● **Your assignment**
All of the data below should be printed again word for word, pictures excluded.

● **Available data**
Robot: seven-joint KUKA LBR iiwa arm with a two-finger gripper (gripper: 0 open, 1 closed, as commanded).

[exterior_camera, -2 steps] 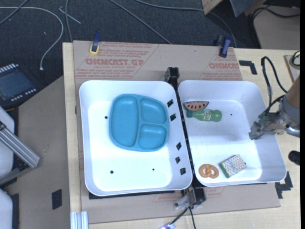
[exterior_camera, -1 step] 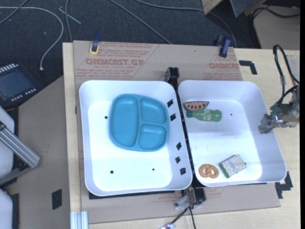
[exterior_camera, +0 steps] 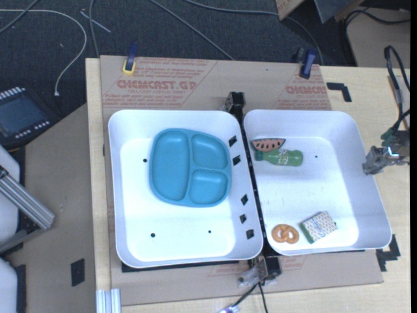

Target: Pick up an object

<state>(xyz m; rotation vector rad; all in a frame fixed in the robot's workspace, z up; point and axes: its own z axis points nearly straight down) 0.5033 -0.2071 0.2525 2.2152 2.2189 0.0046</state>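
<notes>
- Camera view: the left bin (exterior_camera: 124,194) holds a blue divided plate (exterior_camera: 190,167), lying flat toward its far side.
- The right bin (exterior_camera: 365,194) holds the likely pickings: a watermelon slice (exterior_camera: 268,144) touching a green bottle (exterior_camera: 285,157) near the far-left corner, and a pretzel (exterior_camera: 285,233) just beside a patterned sponge (exterior_camera: 318,226) near the front wall.
- The gripper (exterior_camera: 381,156) sits at the right bin's right rim, apart from everything; whether its jaws are open, I cannot tell.
- The right bin's middle lies bare, giving room to descend; the pretzel and sponge crowd the near wall.
</notes>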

● **Task result**
Robot: seven-joint KUKA LBR iiwa arm with a two-finger gripper (gripper: 0 open, 1 closed, as commanded).

[exterior_camera, -2 steps] 
[exterior_camera, -1 step] 
[exterior_camera, +0 steps] 

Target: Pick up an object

<state>(xyz m; rotation vector rad; all in a frame fixed in the robot's workspace, z up; point and axes: its own z axis points nearly straight down) 0.5033 -0.2071 0.2525 2.2152 2.2189 0.0046</state>
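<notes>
- Camera view: the left bin (exterior_camera: 124,194) holds a blue divided plate (exterior_camera: 190,167), lying flat toward its far side.
- The right bin (exterior_camera: 365,194) holds the likely pickings: a watermelon slice (exterior_camera: 268,144) touching a green bottle (exterior_camera: 285,157) near the far-left corner, and a pretzel (exterior_camera: 285,233) just beside a patterned sponge (exterior_camera: 318,226) near the front wall.
- The gripper (exterior_camera: 381,156) sits at the right bin's right rim, apart from everything; whether its jaws are open, I cannot tell.
- The right bin's middle lies bare, giving room to descend; the pretzel and sponge crowd the near wall.
</notes>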

That wraps up the answer.